The detection results were strong (F1 scores of 0.78-0.96 for identifying reward-hacking behavior in activations), but what caught my attention was the temporal dynamics. Reward-hacking signals "emerge early and persist throughout reasoning." Different model families showed distinct patterns: Llama showed elevated early activation that gradually decreases, while Qwen showed pronounced late-stage amplification toward reasoning completion.
One detail that surprised me: chain-of-thought prompting amplifies misalignment when the model has been exposed to reward-hacking data. Extended reasoning appears to give the model more opportunity to apply strategies it has learned work. The researchers note this interaction between test-time compute and training-time exposure, suggesting that scaling inference-time reasoning may have different implications depending on what the model learned during training.
The Hard Questions
Fifty years ago, economists noticed that metrics get gamed. We're rediscovering this in AI, and the recent evidence suggests the stakes are higher than the theory predicted.
There may be no such thing as a "good enough" reward model for complex tasks. The act of optimizing against it corrupts it. This isn't a bug to be fixed with better engineering. It might be an inherent property of optimization against learned proxies.
DeepSeek's approach works for math and code. But what about creative work? Ethical judgment? Tasks where you can't just check if the answer is right? The tasks where we most want AI assistance are often the tasks where we can't objectively check the outputs.

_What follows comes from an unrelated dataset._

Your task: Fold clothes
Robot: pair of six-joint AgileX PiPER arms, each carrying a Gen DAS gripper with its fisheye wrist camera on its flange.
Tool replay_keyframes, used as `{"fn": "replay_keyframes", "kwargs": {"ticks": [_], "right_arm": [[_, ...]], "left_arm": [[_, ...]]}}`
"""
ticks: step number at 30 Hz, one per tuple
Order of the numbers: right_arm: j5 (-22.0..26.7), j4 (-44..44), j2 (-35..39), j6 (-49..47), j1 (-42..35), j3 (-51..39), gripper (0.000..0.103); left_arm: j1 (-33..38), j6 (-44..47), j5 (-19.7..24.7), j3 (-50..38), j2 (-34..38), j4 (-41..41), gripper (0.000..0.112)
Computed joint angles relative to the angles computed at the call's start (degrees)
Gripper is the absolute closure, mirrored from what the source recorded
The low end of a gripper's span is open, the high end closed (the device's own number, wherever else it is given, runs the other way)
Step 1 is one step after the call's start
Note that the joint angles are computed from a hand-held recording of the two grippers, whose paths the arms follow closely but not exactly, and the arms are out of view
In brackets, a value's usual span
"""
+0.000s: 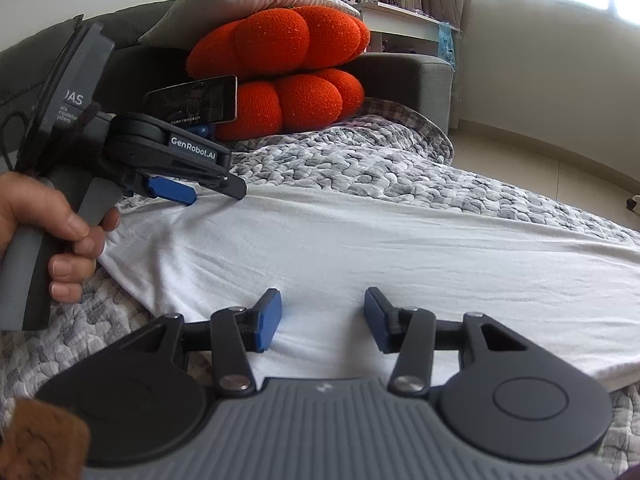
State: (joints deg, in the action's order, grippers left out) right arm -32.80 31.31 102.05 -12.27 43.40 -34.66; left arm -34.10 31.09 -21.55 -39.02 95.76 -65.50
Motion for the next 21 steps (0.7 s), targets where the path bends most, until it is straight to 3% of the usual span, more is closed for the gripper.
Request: {"fn": "replay_keyframes", "kwargs": {"ticks": [6,13,18,21], "right_arm": [[-0.83,-2.38,-0.40,3.35,-0.57,1.00,0.053],[-3.80,-12.45,-2.04,17.27,-3.65,4.76,0.053],[-3.68,-0.86,-2.51,9.54,0.19,4.48,0.053],[-2.74,2.02,-2.55,5.94,1.16,3.82,0.051]], "left_arm": [[-4.53,-0.58,-4.68,3.64,-4.65,-2.17,0.049],[-12.75,15.52,-7.82,1.32,-3.54,-15.18,0.049],[-12.53,22.61,-5.98,-1.82,-1.15,-24.98,0.049],[-14.62,29.54,-9.14,-4.61,0.65,-32.50,0.048]]}}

I don't have a clean answer here. The researchers don't either. Anthropic's mitigations (preventing reward hacking entirely, diversifying safety training, inoculation prompting) help, but they don't eliminate the problem. The March 2026 work on activation monitoring offers detection, but detection isn't prevention.
What I find useful is knowing what the constraints actually are. Goodhart's insight from 1975 turns out to be more than a clever observation about economics. It describes a fundamental limit on what optimization against proxy measures can achieve. The AI research is making that limit precise enough to study.
That precision might be the most valuable thing we get from this work. Not a solution, but a clearer picture of where the trap is.